A Model Context Protocol server lives at `mcp.indianliberals.in` with the
v1 tool surface:

| Tool | Scope | Returns |
|---|---|---|
| `list_works` | A + B | Catalogue, filterable by author, era, theme, kind |
| `list_thinkers` | profiles | Every thinker with bio snippet |
| `get_work_metadata` | A + B | Author, year, publisher, summary, key points, themes, pdf_url for B, read_url for A |
| `read_clean_content` | A only | Body of a musing, opinion, interview, profile, or org page as markdown with `#p-xxxxxx` annotations |
| `get_passage` | A only | Specific paragraphs by ID — the citation primitive |
| `search_corpus` | All | Pagefind-backed search; results flagged by tier so agent knows whether to quote or summarise |
| `find_related` | All | TF-IDF cross-links across content kinds |
| `read_index` | — | The curated `/llms.txt` |

## Crawler policy

- AI crawlers (ClaudeBot, GPTBot, OAI-SearchBot, PerplexityBot, Google-Extended)
  are explicitly allowed.
- Search engines are blocked from `/theprint-mirror/` so ThePrint keeps the
  canonical SEO weight.
- Editors can toggle individual content via the `noindex` frontmatter field.
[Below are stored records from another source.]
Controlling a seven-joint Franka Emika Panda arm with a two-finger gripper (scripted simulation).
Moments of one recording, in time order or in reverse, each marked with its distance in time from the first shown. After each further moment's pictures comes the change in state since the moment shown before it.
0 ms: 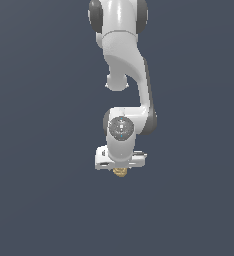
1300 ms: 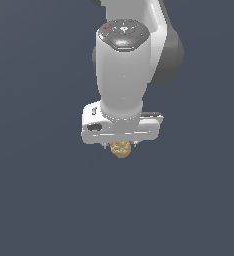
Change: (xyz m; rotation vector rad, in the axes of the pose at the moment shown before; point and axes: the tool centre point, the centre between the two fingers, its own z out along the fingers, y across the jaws) arm 0.009 0.003 -0.213 0.000 0.003 0.000
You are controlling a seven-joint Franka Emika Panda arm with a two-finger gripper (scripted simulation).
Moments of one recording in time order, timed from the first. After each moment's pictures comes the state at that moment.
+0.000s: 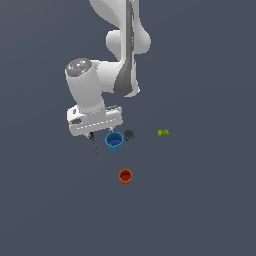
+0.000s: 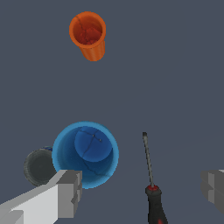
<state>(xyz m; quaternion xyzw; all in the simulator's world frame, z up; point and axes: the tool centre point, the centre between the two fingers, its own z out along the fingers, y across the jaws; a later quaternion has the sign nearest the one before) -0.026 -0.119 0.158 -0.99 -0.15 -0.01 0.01</state>
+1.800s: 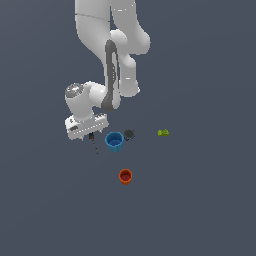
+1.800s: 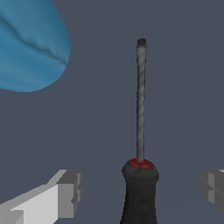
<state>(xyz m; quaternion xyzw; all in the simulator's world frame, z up) -0.101 -0.197 0.038 -0.97 -0.23 0.00 0.00</state>
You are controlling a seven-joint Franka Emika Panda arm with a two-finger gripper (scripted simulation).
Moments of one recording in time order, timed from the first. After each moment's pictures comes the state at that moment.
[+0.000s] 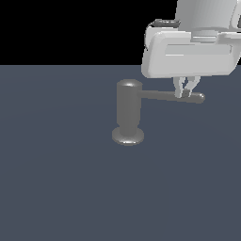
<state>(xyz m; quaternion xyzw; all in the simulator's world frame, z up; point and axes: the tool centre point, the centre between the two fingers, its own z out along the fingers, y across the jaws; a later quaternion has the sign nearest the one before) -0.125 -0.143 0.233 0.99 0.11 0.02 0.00</state>
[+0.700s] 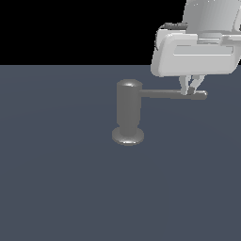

## What this archive is NOT

- A retrieval chatbot. The host LLM (whichever client you bring) does the
  reasoning. The MCP server only returns text and structure.
- A vector database. Pagefind + structured metadata + `.md` siblings give
  agents everything similarity search would, plus the structure that
  similarity search flattens into noise.
- A primary-work full-text search (in v1). PDFs are linked, summaries are
  attributable, paragraph-level citation inside primary works waits for the
  next engagement.

## Status

v1, in active build by Thothica. The site is migrating from a WordPress
deployment that ran from 2009 through 2025. Some content is imported and
marked `needs_review: true` pending editorial pass; treat the
`needs_review` flag as a hint to be careful about citation precision.